* [PROBLEM DESCRIPTION]
Copy each line of the records below that has "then" in it.

* [MATERIAL TO PROCESS]
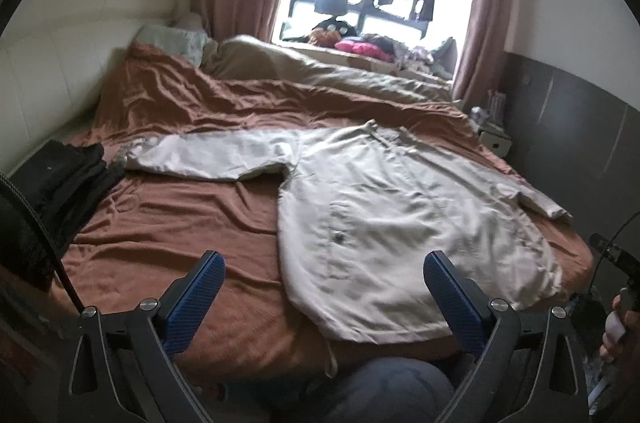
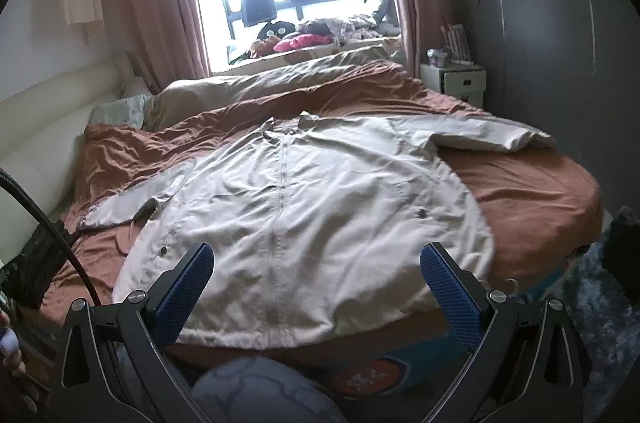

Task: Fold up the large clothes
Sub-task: 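Move both tools down toward the jacket sleeve with the elastic cuff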

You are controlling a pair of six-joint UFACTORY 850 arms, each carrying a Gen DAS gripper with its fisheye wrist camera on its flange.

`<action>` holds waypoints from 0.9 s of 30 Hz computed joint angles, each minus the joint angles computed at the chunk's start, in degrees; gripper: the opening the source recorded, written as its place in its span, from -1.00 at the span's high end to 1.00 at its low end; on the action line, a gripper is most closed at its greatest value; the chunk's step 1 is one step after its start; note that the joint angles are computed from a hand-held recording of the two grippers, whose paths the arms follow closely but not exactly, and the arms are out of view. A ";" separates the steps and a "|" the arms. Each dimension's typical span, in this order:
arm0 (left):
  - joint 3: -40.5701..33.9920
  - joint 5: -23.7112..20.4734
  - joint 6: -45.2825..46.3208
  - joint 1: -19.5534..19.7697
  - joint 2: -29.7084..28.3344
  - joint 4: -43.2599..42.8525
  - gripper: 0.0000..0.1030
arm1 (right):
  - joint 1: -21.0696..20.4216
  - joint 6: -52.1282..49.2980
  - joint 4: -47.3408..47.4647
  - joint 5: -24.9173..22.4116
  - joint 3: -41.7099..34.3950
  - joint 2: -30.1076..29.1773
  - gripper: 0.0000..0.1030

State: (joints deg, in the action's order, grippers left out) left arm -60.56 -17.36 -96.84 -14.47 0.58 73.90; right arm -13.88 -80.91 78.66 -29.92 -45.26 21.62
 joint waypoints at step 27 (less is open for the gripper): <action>-23.91 2.35 61.25 23.41 -21.47 -63.04 -0.43 | 20.43 17.83 -6.16 1.27 -31.87 -31.46 -0.84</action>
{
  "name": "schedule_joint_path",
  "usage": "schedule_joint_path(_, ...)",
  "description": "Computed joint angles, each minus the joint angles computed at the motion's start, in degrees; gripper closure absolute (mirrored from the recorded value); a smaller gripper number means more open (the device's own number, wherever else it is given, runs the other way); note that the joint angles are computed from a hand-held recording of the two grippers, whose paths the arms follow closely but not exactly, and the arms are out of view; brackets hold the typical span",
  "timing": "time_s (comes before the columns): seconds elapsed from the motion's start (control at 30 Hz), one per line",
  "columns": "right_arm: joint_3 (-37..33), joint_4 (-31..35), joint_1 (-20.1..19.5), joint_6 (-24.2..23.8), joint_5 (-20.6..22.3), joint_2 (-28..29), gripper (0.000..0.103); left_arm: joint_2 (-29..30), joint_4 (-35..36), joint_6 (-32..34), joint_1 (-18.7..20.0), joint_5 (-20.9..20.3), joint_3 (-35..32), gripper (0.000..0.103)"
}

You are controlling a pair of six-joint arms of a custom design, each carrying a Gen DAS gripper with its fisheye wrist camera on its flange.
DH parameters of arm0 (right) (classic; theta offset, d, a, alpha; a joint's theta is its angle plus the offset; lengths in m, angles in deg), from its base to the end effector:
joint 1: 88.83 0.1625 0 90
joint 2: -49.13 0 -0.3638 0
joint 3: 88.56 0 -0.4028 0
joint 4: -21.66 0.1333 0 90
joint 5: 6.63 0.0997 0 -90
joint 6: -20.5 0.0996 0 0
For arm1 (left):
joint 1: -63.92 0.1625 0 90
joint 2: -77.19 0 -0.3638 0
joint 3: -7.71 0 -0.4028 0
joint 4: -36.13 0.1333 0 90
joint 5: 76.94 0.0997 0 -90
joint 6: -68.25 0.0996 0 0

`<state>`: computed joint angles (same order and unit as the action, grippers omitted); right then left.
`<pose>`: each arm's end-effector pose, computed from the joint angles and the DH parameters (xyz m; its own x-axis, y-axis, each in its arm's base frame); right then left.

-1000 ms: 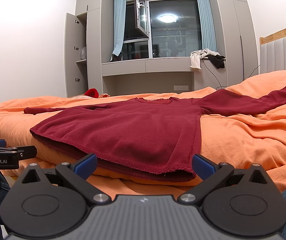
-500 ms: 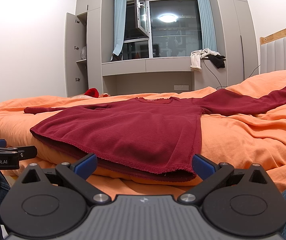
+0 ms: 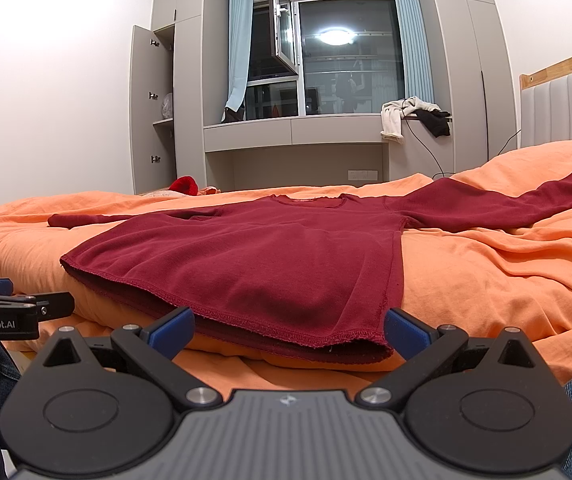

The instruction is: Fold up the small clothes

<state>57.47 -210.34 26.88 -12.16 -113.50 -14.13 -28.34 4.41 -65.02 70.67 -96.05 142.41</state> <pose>0.2447 -0.2676 0.1247 -0.6972 -0.4091 0.5887 -0.7105 0.2853 -0.6433 -0.1979 -0.2524 0.2156 -0.6483 -0.3027 -0.6986 0.6243 0.3139 -0.7154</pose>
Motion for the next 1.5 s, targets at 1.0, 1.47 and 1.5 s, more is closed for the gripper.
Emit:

* [EXERCISE ANSWER]
`<state>`: computed joint angles (same order and unit as the action, grippers omitted); right then left.
`<pose>`: each arm's end-effector pose, computed from the joint angles and the DH parameters (xyz m; its own x-axis, y-axis, each in its arm's base frame); right then left.

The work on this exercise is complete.